- [Problem requirements]: Go through the data below line by line and report how many lines contain "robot", giving only that figure.

- [Provided entries]:
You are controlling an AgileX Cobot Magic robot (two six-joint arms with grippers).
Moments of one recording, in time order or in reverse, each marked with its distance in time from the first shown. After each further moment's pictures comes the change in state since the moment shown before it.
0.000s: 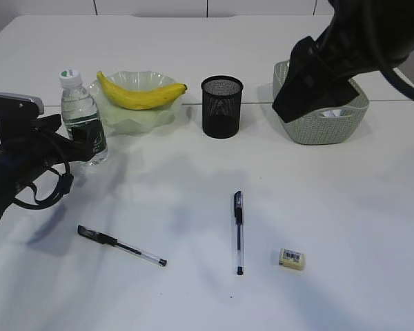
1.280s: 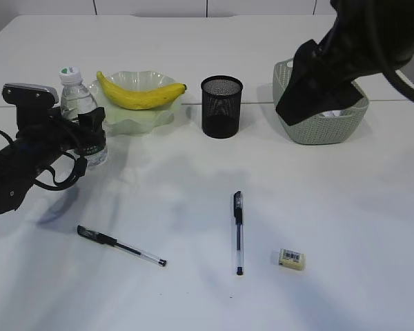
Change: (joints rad) left arm 0.000 0.098 -0.180 -0.006 0.035 0.000; right arm 0.000 0.000 0.000 -0.007 0.017 -0.008
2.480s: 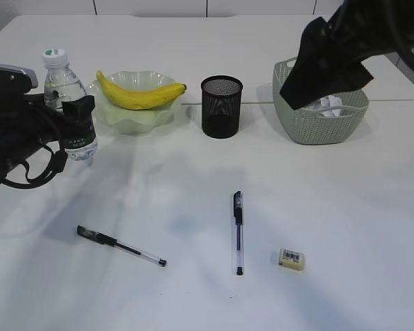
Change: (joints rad) left arm -0.002 -0.231 0.172 0.047 0.056 -0.006; right arm 0.000 -0.016 -0.041 -0.004 0.023 -0.011
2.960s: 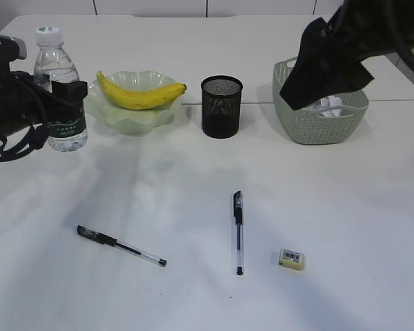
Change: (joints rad) left arm 0.000 -0.213 0.000 0.049 0.311 -0.042; right arm 0.000 0.000 0.000 0.000 0.002 -0.007
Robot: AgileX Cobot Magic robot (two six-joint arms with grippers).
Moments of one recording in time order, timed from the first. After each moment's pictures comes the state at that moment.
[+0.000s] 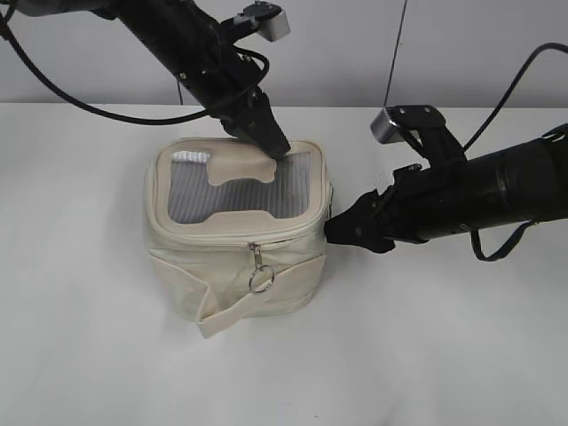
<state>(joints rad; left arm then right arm) -0.45 2.19 -1.88 -0.64 1.17 0.99 0.35 1.74 -0.77 1.56 0.46 -1.60</state>
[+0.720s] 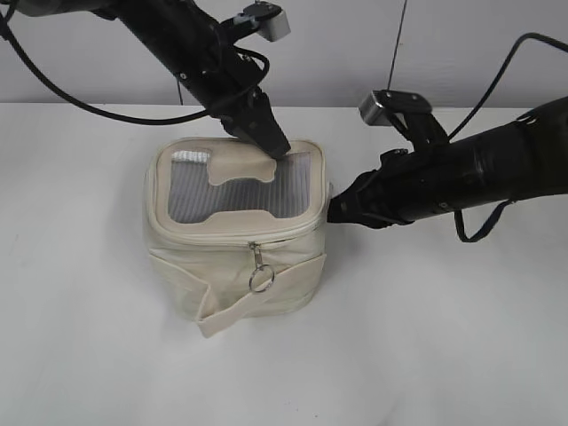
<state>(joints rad) -0.45 2.19 -1.88 -0.64 1.17 0.99 0.35 1.82 -0.88 1.56 0.44 -1.56</state>
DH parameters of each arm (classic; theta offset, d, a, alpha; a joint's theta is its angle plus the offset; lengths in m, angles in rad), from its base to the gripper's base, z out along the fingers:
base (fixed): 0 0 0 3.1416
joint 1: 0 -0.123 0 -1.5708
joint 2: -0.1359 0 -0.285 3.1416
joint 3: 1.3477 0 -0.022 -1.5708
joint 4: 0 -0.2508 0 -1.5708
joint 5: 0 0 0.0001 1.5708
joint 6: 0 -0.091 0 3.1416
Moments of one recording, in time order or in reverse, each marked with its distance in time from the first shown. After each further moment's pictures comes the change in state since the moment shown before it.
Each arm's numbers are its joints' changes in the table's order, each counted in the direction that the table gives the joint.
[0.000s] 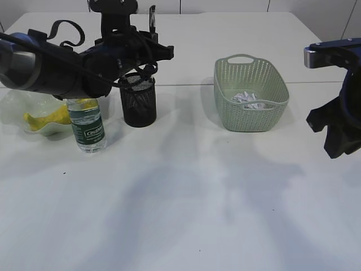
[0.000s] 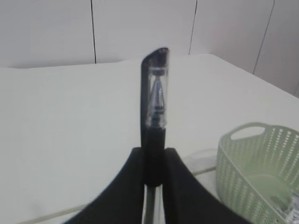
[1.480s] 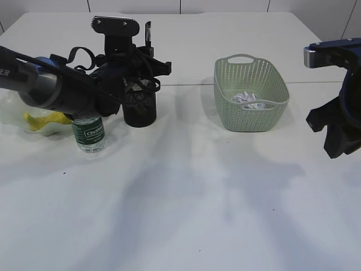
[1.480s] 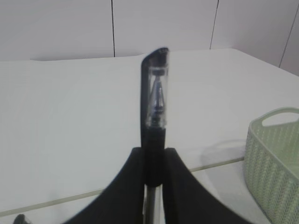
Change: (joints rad) left arm 0.000 -0.100 -0.005 0.077 0.129 -0.065; right arm 0.000 0.000 0.000 -0.002 0.002 0.000
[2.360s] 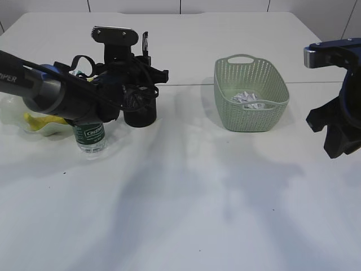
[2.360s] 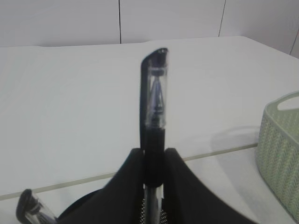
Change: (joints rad) left arm -0.010 -0.037 0.000 0.015 0.000 -0.003; right arm 0.000 0.000 0.000 0.000 0.000 0.000
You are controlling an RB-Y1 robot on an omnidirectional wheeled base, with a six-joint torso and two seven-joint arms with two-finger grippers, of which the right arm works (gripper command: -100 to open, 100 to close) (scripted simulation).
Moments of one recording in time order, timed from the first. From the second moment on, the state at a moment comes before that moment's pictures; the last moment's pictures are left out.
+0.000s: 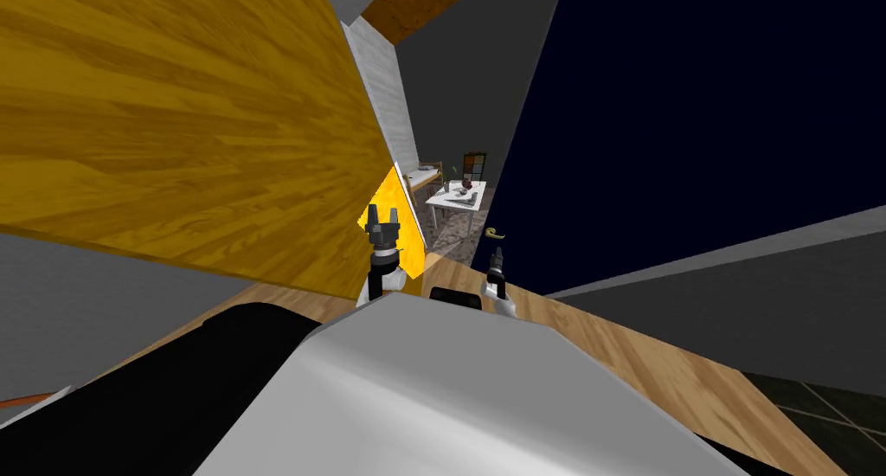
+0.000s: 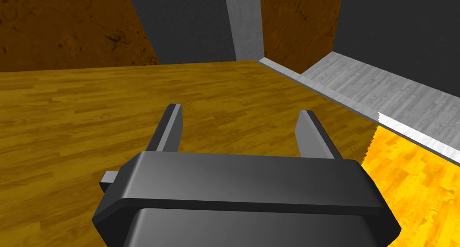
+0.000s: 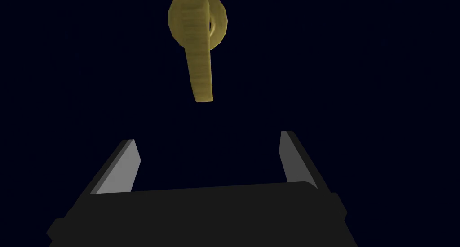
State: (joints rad) arm -0.14 0.04 -0.09 -0.67 -0.30 -0.82 0.27
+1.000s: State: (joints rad) arm -0.18 -0.07 -0.07 -0.58 -0.29 -0.79 0.21
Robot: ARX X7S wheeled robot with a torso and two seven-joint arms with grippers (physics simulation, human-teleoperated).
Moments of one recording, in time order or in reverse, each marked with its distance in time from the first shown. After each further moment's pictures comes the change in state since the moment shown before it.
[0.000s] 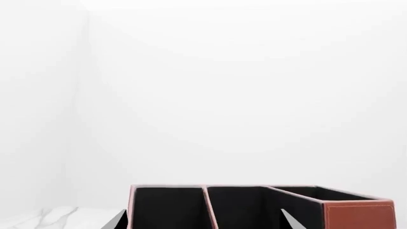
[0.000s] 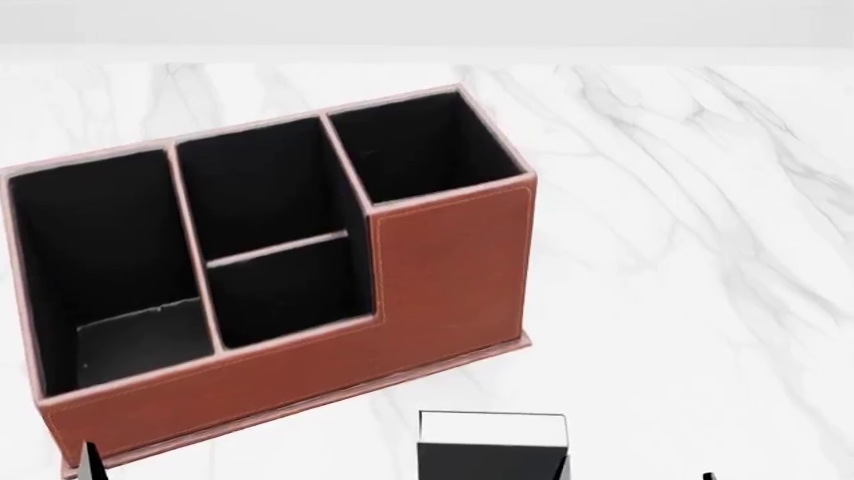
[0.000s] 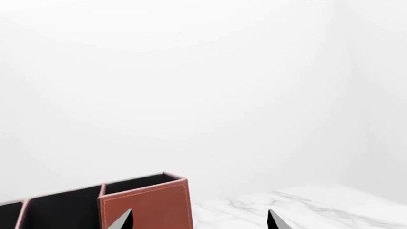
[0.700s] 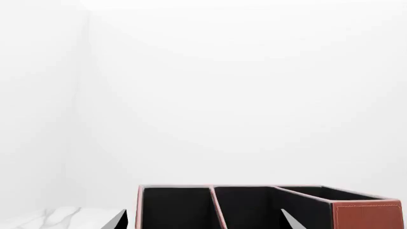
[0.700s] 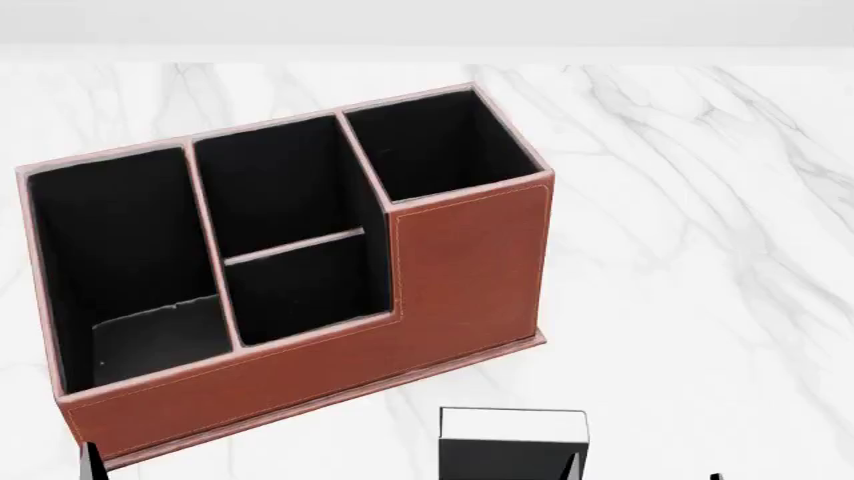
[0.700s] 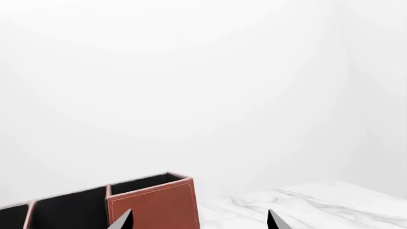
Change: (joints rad) left arm 0.002 0.012 -0.014 -0.002 0.001 0.001 0.019; right arm -0.004 -0.011 0.017 -0.007 0.018 0.006 -0.015
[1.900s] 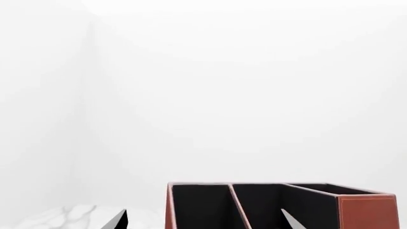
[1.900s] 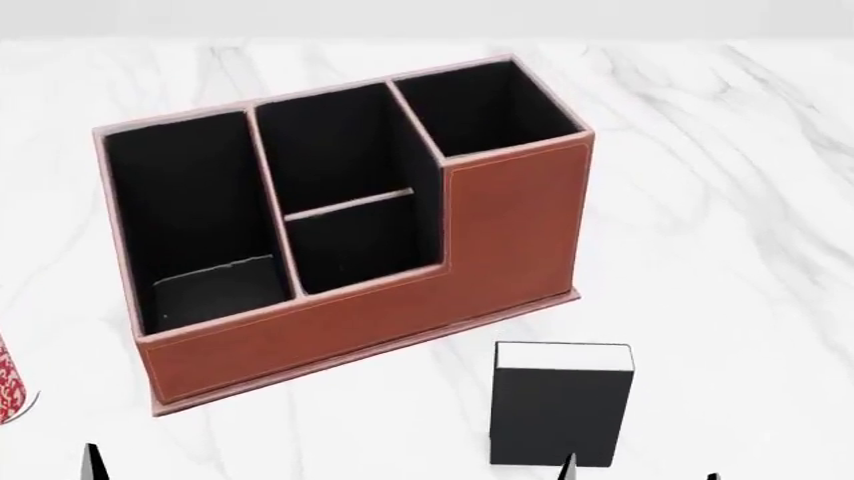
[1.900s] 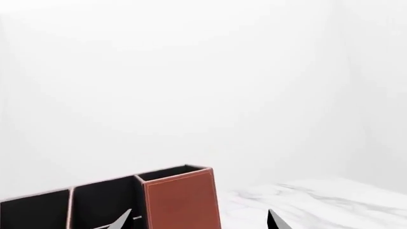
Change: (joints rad) left arm 0.009 0.023 -0.025 0.007 0.005 -0.004 0.035; right arm -0.009 -0.022 0.026 -0.015 -0.016 0.027 -0.026
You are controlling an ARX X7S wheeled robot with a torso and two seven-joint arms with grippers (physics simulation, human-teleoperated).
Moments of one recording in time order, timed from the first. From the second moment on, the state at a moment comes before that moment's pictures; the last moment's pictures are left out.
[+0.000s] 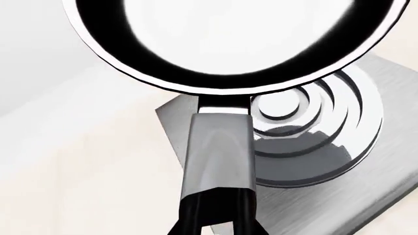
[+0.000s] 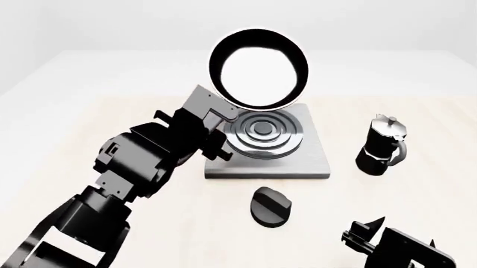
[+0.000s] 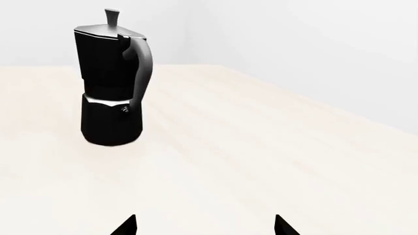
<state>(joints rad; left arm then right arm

- [Response]: 5